[Records supplied Boundary: Start]

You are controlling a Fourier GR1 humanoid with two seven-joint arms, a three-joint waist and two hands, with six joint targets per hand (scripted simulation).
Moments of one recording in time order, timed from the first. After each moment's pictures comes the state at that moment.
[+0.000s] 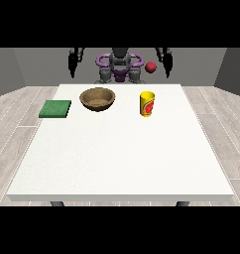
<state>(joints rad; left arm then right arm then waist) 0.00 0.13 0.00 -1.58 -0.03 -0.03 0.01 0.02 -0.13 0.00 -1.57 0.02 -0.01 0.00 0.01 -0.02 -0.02</state>
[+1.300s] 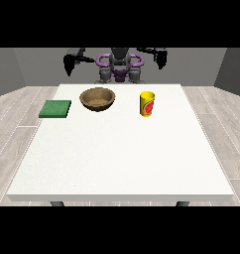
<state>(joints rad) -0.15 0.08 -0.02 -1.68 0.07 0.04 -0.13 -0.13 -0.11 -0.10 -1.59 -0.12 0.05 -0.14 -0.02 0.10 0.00</state>
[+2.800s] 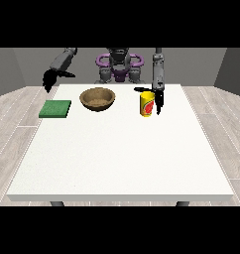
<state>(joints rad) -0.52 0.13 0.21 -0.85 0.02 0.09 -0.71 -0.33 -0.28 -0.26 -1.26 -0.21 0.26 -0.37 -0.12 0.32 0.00</state>
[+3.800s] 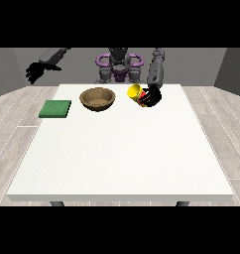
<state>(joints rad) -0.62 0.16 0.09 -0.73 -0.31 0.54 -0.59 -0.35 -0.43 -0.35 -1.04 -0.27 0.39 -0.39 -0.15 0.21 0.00</state>
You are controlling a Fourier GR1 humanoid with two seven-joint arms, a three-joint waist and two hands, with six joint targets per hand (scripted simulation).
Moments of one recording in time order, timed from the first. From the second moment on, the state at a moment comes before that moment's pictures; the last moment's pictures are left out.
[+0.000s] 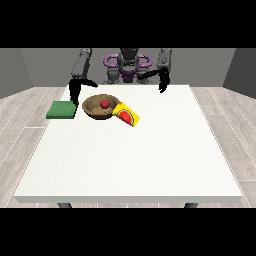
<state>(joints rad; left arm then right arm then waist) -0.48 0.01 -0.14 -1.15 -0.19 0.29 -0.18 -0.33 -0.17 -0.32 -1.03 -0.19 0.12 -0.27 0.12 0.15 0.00</state>
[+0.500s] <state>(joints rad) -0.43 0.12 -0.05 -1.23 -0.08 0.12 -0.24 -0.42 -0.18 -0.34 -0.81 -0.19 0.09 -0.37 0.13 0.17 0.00</state>
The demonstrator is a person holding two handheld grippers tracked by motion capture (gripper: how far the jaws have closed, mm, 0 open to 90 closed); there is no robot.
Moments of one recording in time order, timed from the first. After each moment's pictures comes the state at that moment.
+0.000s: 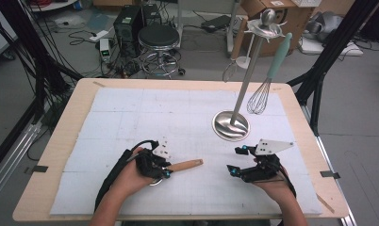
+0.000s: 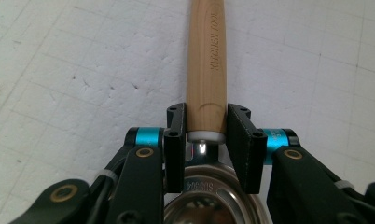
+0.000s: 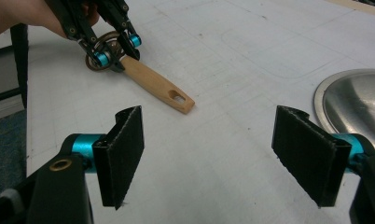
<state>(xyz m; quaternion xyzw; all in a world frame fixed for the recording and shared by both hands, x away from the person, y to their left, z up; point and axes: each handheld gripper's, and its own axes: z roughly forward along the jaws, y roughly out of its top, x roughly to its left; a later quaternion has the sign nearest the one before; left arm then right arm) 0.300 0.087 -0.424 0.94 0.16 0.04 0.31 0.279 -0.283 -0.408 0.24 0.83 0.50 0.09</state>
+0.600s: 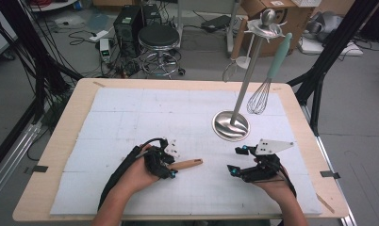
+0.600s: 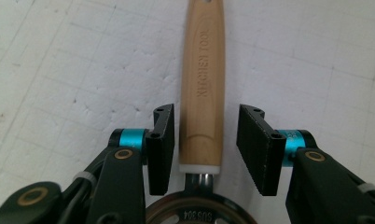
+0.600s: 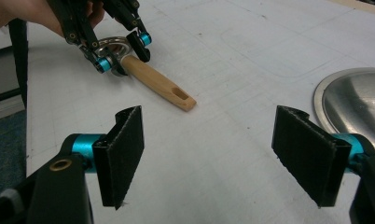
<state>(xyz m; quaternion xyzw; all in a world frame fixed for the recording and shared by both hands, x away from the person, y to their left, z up) 0.306 0.063 -0.419 0.95 0.15 0.06 0.26 0.280 -0.284 -0.408 0.24 0.83 0.50 0.09</state>
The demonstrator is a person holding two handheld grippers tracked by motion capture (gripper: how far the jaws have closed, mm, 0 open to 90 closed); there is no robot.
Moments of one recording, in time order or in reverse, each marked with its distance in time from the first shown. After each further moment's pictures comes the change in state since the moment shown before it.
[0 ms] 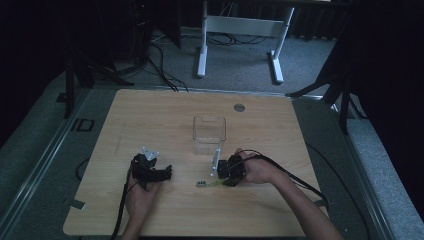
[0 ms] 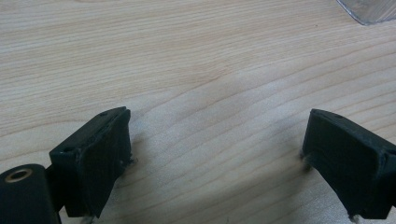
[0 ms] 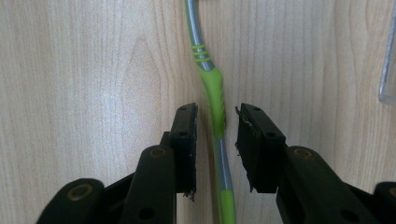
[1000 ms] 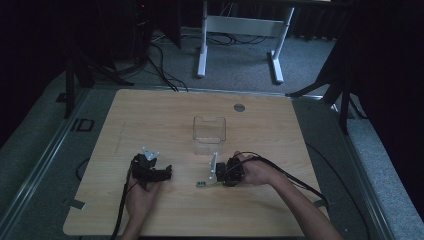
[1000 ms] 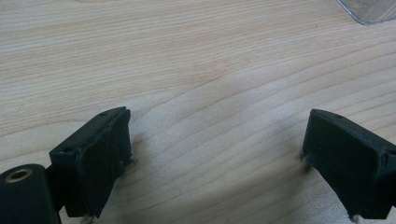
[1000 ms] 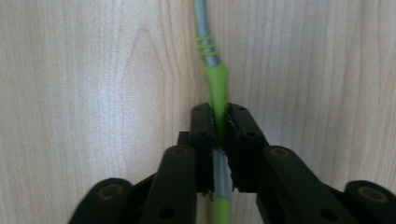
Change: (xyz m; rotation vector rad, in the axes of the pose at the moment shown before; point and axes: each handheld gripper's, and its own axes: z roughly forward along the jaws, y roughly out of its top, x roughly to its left) left arm 0.000 0.000 0.000 0.000 0.000 0.000; right arm 0.003 0.003 0.010 0.041 0.003 -0.022
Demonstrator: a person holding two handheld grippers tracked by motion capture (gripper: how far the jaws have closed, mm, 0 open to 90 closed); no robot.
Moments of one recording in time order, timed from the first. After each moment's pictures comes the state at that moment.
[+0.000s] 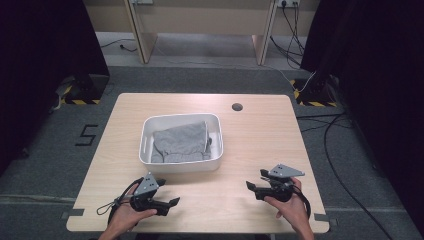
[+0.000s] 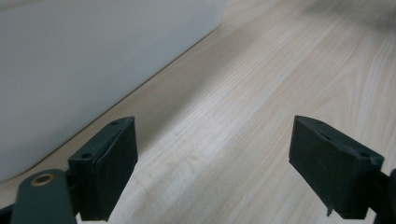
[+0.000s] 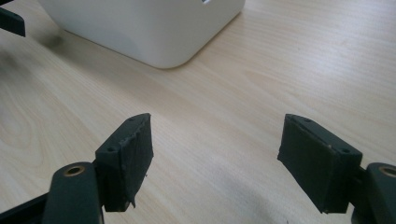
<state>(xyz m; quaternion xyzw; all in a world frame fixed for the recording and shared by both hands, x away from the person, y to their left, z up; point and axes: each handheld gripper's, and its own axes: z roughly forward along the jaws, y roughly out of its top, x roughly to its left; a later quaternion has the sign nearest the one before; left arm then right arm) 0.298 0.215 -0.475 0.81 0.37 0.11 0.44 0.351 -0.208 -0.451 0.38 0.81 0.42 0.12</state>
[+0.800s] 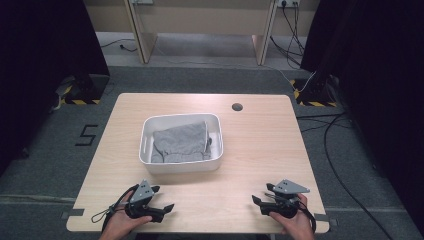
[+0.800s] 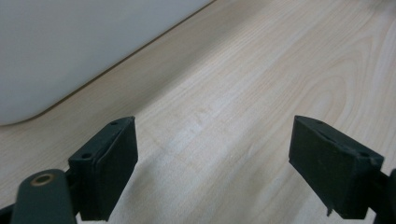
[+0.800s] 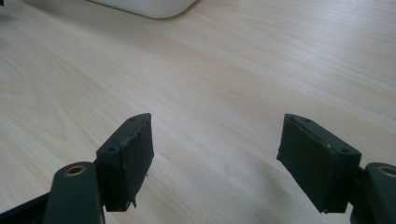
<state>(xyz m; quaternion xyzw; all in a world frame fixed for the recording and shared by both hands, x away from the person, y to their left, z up) 0.281 0.227 -0.488 0.82 0.38 0.12 0.42 0.315 -0.224 -0.472 0.40 0.82 0.40 0.13</state>
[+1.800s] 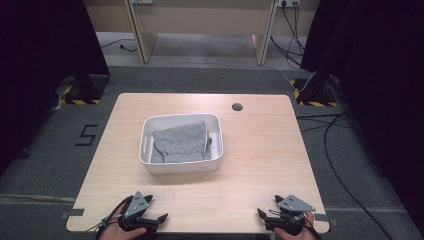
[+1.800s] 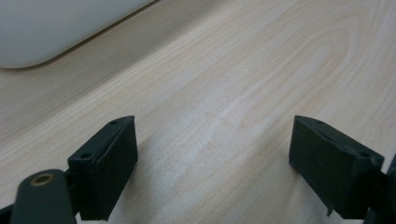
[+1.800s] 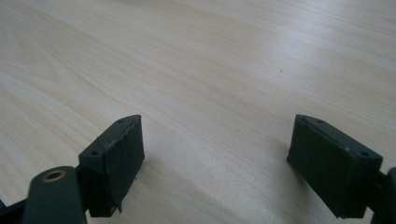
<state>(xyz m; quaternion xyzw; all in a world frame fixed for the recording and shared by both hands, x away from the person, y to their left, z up) 0.251 0.238 -0.500 0.82 0.39 0.14 0.40 0.277 -0.239 -0.490 0.41 0.81 0.38 0.16</state>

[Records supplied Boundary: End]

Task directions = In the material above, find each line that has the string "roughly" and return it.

Task solution =
<state>(xyz m; quaternion xyzw; all in a world frame fixed for the recording and shared by both hands, x away from the person, y to their left, z up; point and axes: each handheld gripper's, and its own axes: z roughly forward along the jaws, y roughly out of its top, x roughly to its left; a later quaternion has the sign nearest the one before; left arm then right arm) 0.300 0.087 -0.424 0.94 0.16 0.04 0.31 0.279 -0.283 -0.408 0.24 0.83 0.50 0.09</state>
Change: (xyz m; rotation vector rad, in the axes of the pose at the moment shown before; point and axes: each handheld gripper's, and its own axes: z roughly forward along the jaws, y roughly out of its top, x roughly to its left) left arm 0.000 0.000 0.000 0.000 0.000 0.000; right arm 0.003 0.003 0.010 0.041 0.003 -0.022
<state>(xyz m; quaternion xyzw; all in a world frame fixed for the recording and shared by both hands, x away from the person, y to their left, z up; point and axes: each handheld gripper's, and its own axes: z roughly forward along the jaws, y roughly out of its top, x roughly to its left; a later quaternion has the sign nearest the one before; left arm then right arm) 0.298 0.215 -0.475 0.81 0.37 0.11 0.44 0.351 -0.208 -0.451 0.38 0.81 0.42 0.12</state>

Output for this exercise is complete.